- EXERCISE: From the first line of the data through the line containing "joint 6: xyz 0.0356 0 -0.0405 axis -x", return each line exactly.

- PROVIDED DATA:
※ ※ ※
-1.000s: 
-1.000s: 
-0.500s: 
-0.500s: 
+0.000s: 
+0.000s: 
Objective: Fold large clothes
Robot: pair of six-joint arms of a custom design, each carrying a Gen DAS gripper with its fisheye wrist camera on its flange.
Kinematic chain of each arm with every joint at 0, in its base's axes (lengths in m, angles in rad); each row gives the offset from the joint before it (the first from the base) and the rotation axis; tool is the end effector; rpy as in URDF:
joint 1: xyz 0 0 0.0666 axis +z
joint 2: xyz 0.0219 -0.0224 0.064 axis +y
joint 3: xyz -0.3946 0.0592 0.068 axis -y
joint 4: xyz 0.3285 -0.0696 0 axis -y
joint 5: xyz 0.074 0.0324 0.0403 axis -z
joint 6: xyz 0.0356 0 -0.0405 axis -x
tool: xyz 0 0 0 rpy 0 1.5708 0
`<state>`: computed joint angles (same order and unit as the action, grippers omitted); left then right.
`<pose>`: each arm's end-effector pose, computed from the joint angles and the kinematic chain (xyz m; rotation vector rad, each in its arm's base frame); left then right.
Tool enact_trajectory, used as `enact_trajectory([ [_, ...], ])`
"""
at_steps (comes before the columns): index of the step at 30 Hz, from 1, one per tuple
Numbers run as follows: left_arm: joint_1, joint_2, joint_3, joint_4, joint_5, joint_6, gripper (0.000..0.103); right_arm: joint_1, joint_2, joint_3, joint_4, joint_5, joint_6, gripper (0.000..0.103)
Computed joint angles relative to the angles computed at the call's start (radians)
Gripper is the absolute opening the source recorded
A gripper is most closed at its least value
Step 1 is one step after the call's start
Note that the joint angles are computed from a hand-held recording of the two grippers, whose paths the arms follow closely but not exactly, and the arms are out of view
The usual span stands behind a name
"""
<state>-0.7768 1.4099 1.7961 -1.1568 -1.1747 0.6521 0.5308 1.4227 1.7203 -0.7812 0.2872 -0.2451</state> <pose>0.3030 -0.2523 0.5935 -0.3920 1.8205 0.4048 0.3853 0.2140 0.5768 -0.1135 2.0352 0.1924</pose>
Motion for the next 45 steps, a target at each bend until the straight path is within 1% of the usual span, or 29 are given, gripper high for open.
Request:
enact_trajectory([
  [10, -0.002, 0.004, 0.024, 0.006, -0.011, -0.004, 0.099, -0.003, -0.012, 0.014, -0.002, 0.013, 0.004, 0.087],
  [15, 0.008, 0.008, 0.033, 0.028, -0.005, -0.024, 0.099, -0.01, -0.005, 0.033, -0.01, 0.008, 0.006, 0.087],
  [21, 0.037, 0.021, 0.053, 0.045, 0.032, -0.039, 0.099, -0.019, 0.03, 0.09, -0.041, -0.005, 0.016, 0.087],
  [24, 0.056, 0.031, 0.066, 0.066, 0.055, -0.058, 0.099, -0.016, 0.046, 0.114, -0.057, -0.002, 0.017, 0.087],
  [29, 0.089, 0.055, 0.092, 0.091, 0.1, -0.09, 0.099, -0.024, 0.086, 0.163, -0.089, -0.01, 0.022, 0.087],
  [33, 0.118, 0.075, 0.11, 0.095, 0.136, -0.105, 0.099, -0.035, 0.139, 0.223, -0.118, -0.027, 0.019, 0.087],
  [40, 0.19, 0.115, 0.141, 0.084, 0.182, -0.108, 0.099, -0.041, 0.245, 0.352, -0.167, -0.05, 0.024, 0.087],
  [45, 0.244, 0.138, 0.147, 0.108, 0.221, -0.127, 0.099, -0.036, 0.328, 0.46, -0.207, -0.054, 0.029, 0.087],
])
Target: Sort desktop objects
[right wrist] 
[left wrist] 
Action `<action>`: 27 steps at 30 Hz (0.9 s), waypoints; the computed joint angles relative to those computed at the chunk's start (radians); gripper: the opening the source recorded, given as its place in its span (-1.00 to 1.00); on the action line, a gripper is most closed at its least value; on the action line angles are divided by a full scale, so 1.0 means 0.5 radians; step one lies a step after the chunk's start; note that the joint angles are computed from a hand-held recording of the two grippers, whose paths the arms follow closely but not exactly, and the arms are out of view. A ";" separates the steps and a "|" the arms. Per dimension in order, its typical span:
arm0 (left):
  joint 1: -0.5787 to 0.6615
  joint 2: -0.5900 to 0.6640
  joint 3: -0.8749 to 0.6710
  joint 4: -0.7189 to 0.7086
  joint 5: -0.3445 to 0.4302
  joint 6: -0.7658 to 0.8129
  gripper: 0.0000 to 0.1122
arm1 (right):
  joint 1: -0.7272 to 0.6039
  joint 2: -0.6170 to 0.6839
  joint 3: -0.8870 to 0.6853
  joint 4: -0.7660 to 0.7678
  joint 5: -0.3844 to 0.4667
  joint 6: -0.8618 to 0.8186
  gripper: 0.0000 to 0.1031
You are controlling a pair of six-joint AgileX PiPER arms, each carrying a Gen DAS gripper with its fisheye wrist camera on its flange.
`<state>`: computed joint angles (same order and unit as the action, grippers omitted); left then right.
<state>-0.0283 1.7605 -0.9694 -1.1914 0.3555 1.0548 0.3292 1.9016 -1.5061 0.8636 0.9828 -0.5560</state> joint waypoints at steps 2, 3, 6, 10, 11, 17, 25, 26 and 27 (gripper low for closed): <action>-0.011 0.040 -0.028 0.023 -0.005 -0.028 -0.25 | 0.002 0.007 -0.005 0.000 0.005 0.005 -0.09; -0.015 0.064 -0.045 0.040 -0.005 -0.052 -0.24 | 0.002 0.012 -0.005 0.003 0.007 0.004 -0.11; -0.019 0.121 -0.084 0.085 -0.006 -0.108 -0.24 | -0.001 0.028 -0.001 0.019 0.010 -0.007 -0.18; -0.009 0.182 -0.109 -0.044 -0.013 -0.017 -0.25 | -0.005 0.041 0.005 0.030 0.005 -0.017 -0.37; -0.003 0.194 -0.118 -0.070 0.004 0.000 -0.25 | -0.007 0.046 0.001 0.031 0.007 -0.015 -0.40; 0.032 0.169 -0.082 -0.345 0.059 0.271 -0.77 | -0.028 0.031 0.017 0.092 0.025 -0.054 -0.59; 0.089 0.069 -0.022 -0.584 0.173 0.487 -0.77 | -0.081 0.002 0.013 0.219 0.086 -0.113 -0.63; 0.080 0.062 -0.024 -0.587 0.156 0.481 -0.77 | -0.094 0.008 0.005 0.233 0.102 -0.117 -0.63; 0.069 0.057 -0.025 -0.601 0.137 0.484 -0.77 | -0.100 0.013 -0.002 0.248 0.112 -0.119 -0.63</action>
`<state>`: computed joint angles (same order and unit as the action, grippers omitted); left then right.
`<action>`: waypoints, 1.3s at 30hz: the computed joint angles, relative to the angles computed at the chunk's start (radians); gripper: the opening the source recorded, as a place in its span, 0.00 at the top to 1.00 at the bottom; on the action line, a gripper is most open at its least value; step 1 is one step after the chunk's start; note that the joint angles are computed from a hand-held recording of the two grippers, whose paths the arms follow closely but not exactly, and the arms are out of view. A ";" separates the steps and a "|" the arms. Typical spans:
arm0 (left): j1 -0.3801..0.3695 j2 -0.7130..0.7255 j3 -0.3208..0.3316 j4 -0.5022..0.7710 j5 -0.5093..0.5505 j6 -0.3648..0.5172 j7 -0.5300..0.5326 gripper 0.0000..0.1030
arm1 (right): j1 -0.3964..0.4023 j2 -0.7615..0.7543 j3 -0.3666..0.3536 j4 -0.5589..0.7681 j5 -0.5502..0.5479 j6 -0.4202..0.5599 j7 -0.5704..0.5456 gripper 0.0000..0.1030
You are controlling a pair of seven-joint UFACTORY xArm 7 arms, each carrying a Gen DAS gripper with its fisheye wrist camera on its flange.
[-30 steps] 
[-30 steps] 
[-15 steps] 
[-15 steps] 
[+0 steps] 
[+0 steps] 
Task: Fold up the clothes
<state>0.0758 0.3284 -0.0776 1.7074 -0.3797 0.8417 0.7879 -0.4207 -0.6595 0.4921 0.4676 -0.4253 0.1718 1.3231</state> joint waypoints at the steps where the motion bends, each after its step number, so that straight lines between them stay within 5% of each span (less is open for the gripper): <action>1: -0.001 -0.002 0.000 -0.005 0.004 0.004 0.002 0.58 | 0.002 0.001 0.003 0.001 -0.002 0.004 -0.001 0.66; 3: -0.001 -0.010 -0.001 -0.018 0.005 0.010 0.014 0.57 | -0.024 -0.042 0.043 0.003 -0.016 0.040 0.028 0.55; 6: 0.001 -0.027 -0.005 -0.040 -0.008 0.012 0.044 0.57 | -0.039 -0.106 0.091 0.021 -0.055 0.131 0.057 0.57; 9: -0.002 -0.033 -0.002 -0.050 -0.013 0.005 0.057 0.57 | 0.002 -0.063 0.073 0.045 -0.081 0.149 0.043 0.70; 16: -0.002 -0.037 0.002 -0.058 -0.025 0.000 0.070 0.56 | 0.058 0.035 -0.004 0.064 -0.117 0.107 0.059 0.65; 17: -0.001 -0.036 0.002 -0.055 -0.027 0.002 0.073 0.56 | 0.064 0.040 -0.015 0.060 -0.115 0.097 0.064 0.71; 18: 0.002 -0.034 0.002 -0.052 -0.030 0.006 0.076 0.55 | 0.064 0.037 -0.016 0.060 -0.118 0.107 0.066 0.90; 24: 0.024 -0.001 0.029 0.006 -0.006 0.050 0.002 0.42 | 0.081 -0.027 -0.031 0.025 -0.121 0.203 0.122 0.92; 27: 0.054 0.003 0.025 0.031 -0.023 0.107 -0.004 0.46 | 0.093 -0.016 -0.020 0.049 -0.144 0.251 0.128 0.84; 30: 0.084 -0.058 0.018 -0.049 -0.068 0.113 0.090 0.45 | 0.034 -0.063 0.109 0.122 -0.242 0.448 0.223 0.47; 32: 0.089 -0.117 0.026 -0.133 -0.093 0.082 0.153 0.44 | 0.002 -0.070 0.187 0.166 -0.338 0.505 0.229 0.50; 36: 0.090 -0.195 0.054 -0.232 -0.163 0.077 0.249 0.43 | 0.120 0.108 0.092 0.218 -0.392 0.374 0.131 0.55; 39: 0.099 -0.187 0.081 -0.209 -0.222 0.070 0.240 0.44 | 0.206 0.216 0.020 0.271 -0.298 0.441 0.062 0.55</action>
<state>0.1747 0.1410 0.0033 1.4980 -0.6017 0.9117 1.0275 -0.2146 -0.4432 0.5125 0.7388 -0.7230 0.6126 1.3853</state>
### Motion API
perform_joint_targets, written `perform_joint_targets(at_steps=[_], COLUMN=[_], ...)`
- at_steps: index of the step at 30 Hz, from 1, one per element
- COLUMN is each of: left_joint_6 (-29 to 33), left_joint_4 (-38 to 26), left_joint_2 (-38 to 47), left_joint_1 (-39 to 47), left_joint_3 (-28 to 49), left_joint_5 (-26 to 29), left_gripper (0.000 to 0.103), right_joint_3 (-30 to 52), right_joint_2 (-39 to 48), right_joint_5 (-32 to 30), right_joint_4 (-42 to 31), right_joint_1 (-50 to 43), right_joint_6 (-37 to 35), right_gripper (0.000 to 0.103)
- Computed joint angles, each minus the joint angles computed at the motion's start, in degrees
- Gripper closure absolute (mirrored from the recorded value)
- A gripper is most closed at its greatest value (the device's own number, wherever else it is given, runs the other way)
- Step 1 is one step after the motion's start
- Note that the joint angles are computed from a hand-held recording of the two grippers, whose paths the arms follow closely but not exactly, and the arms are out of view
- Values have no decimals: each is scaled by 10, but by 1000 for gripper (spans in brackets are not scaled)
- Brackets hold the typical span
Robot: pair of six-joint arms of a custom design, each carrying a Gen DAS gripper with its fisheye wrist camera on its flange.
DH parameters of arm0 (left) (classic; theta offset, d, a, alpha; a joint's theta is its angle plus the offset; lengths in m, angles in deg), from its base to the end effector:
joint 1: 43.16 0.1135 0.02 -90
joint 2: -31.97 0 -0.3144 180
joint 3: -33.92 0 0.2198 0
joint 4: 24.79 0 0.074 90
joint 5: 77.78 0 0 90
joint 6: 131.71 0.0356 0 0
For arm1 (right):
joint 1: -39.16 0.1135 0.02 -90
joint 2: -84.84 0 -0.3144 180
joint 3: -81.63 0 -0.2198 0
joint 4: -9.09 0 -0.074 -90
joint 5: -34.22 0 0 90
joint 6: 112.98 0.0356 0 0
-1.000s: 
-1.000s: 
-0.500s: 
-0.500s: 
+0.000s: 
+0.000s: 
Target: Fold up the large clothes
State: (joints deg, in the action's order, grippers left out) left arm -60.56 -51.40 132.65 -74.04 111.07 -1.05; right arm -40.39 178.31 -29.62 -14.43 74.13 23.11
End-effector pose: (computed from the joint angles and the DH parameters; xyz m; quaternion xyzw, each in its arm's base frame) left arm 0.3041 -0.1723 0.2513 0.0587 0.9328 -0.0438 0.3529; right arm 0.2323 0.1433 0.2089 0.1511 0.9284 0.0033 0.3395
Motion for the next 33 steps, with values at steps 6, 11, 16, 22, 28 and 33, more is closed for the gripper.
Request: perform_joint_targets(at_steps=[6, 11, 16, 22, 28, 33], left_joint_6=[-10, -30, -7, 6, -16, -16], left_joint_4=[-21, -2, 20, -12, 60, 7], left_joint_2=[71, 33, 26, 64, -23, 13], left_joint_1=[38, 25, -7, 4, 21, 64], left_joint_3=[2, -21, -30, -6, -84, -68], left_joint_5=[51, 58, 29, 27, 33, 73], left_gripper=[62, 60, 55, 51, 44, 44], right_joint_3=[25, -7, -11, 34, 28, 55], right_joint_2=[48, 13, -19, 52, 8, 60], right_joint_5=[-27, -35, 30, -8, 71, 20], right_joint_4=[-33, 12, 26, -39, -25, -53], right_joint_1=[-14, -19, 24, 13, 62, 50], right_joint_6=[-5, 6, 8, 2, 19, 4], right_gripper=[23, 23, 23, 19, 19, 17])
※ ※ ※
- RESULT:
-1.000s: 
-1.000s: 
-0.500s: 
-0.500s: 
+0.000s: 
+0.000s: 
Objective: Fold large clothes
Robot: pair of six-joint arms of a custom design, each carrying a Gen DAS gripper with its fisheye wrist camera on its flange.
Kinematic chain of each arm with every joint at 0, in its base's axes (lengths in m, angles in rad); each row gives the offset from the joint before it (the first from the base) and the rotation axis; tool is the end effector; rpy as in URDF:
joint 1: xyz 0 0 0.0666 axis +z
joint 2: xyz 0.0219 -0.0224 0.064 axis +y
joint 3: xyz -0.3946 0.0592 0.068 axis -y
joint 4: xyz 0.3285 -0.0696 0 axis -y
joint 5: xyz 0.074 0.0324 0.0403 axis -z
joint 6: xyz 0.0356 0 -0.0405 axis -x

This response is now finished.